# Instructions to follow:
Would you reproduce the entries exactly, including every line?

# Record extracts:
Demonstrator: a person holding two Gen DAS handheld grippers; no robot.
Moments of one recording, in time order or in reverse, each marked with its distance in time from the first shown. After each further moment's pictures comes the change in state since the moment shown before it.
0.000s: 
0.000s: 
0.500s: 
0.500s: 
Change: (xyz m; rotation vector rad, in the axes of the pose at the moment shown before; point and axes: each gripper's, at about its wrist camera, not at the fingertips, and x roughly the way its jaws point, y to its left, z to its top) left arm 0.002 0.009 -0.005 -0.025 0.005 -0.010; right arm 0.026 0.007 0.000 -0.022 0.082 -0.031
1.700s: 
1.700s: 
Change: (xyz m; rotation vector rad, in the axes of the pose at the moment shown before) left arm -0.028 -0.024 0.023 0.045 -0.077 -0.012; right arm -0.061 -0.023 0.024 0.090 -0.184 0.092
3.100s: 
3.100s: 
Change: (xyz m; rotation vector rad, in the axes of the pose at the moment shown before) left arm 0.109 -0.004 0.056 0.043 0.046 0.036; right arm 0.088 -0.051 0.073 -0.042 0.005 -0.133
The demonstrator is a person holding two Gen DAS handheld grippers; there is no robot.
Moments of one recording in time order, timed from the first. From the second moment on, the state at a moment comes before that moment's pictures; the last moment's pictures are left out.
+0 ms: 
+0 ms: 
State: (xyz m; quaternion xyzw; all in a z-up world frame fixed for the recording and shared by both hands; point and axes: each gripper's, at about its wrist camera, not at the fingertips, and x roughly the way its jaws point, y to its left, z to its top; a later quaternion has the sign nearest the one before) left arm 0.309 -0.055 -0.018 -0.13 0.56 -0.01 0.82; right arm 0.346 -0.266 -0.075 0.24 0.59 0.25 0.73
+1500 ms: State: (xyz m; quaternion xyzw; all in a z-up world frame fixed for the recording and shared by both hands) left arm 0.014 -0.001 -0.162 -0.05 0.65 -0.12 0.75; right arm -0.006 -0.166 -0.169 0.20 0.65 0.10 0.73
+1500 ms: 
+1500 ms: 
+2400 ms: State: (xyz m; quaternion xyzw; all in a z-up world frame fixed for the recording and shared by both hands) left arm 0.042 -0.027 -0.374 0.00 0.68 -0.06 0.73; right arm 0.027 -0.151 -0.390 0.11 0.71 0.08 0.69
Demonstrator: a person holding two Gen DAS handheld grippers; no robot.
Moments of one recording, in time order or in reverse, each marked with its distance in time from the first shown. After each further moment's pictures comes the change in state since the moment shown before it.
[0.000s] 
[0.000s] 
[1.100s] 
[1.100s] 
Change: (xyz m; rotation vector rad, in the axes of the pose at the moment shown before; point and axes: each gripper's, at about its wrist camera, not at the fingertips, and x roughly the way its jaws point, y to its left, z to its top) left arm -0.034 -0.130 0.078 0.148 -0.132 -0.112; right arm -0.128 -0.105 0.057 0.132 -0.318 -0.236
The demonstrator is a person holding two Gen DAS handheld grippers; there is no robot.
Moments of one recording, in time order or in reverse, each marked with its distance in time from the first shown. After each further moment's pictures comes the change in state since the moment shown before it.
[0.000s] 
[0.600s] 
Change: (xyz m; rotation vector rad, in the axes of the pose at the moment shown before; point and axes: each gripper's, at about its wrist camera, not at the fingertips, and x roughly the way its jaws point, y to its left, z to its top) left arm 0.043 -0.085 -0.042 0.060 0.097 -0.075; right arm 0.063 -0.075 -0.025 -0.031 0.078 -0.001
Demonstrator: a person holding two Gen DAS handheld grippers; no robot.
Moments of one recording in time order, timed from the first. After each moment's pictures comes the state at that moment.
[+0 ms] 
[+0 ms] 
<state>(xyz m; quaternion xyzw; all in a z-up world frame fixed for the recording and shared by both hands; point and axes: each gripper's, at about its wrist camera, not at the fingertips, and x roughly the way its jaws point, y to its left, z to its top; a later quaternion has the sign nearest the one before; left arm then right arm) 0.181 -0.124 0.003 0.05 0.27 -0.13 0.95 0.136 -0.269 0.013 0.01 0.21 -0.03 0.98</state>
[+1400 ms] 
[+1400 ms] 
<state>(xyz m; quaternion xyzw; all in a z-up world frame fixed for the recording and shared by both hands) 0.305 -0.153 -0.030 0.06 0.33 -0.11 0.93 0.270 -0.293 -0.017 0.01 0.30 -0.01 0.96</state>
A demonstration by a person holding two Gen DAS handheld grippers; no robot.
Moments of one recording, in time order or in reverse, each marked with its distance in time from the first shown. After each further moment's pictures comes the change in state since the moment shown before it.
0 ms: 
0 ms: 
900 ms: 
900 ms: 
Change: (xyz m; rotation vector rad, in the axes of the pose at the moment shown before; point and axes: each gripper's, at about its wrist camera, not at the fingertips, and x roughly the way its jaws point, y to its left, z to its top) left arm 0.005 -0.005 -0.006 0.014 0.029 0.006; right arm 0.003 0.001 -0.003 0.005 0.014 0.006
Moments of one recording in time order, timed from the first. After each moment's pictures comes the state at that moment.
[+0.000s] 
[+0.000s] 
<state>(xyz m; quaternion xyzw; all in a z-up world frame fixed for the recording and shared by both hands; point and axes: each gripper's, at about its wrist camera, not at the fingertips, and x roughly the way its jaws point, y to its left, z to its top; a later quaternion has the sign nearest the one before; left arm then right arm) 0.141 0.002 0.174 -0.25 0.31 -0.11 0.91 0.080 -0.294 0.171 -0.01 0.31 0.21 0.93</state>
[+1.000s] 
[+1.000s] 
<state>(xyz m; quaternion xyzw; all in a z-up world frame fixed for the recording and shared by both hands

# Expected answer:
Demonstrator: a person holding two Gen DAS handheld grippers; no robot.
Moments of one recording, in time order or in reverse, each marked with its distance in time from the first shown. After each further moment's pictures comes the change in state since the moment shown before it.
0.000s: 
0.000s: 
0.500s: 
0.500s: 
Change: (xyz m; rotation vector rad, in the axes of the pose at the moment shown before; point and axes: each gripper's, at about its wrist camera, not at the fingertips, and x roughly the way its jaws point, y to its left, z to its top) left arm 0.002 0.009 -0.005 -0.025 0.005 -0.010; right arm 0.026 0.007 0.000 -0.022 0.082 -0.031
1.700s: 
1.700s: 
Change: (xyz m; rotation vector rad, in the axes of the pose at the moment shown before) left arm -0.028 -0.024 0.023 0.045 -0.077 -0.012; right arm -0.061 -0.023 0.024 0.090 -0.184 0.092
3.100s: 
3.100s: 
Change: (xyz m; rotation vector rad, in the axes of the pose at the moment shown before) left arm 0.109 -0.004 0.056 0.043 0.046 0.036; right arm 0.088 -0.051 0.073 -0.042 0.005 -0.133
The demonstrator is a person holding two Gen DAS handheld grippers; there is no robot.
Moments of one recording in time order, timed from the first. From the second moment on, the state at a moment comes before that moment's pictures; the last moment's pictures are left out.
+0 ms: 
+0 ms: 
State: (xyz m; quaternion xyzw; all in a z-up world frame fixed for the recording and shared by both hands; point and axes: each gripper's, at about its wrist camera, not at the fingertips, and x roughly the way its jaws point, y to its left, z to its top; a later quaternion has the sign nearest the one before) left arm 0.309 -0.055 -0.018 -0.13 0.56 -0.01 0.82; right arm 0.346 -0.266 -0.075 0.24 0.59 0.25 0.73
+1500 ms: State: (xyz m; quaternion xyzw; all in a z-up world frame fixed for the recording and shared by both hands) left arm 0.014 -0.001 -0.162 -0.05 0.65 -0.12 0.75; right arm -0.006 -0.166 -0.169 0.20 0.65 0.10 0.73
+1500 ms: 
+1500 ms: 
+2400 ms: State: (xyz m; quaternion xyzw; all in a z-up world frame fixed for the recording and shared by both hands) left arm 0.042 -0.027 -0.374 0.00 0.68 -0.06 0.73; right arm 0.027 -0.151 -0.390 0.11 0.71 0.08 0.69
Demonstrator: a person holding two Gen DAS handheld grippers; no robot.
Moments of one recording, in time order or in reverse, each marked with its distance in time from the first shown. After each further moment's pictures comes the change in state since the moment shown before it.
[0.000s] 
[0.000s] 
[1.100s] 
[1.100s] 
Change: (xyz m; rotation vector rad, in the axes of the pose at the moment shown before; point and axes: each gripper's, at about its wrist camera, not at the fingertips, and x roughly the way its jaws point, y to its left, z to its top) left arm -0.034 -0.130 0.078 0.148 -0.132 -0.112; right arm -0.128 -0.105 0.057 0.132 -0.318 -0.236
The demonstrator is a person holding two Gen DAS handheld grippers; there is no robot.
Moments of one recording, in time order or in reverse, each marked with its distance in time from the first shown. After each further moment's pictures comes the change in state since the moment shown before it.
[0.000s] 
[0.600s] 
Change: (xyz m; rotation vector rad, in the axes of the pose at the moment shown before; point and axes: each gripper's, at about its wrist camera, not at the fingertips, and x roughly the way its jaws point, y to its left, z to its top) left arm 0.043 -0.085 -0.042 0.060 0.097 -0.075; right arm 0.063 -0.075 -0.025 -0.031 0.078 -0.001
Demonstrator: a person holding two Gen DAS handheld grippers; no robot.
Moments of one recording in time order, timed from the first. After each moment's pictures comes the state at that moment.
[+0 ms] 
[+0 ms] 
<state>(xyz m; quaternion xyzw; all in a z-up world frame fixed for the recording and shared by both hands; point and axes: each gripper's, at about its wrist camera, not at the fingertips, and x roughly the way its jaws point, y to its left, z to its top; a later quaternion has the sign nearest the one before; left arm then right arm) 0.181 -0.124 0.003 0.05 0.27 -0.13 0.95 0.136 -0.269 0.013 0.01 0.21 -0.03 0.98</state>
[+1400 ms] 
[+1400 ms] 
<state>(xyz m; quaternion xyzw; all in a z-up world frame fixed for the recording and shared by both hands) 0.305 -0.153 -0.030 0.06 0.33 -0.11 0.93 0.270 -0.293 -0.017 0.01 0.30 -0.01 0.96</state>
A demonstration by a person holding two Gen DAS handheld grippers; no robot.
Moments of one recording, in time order or in reverse, each marked with its distance in time from the first shown. After each further moment's pictures comes the change in state since the moment shown before it.
0 ms: 
0 ms: 
900 ms: 
900 ms: 
Change: (xyz m; rotation vector rad, in the axes of the pose at the moment shown before; point and axes: each gripper's, at about its wrist camera, not at the fingertips, and x roughly the way its jaws point, y to its left, z to its top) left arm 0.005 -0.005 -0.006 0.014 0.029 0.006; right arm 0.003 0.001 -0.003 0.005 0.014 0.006
Moments of one recording in time order, timed from the first. After each moment's pictures comes the state at that moment.
[+0.000s] 
[+0.000s] 
<state>(xyz m; quaternion xyzw; all in a z-up world frame fixed for the recording and shared by both hands; point and axes: each gripper's, at about its wrist camera, not at the fingertips, and x roughly the way its jaws point, y to its left, z to its top; a later quaternion has the sign nearest the one before; left arm then right arm) 0.141 0.002 0.174 -0.25 0.31 -0.11 0.91 0.080 -0.294 0.171 -0.01 0.31 0.21 0.93</state>
[+1.000s] 
[+1.000s] 
<state>(xyz m; quaternion xyzw; all in a z-up world frame fixed for the recording and shared by both hands

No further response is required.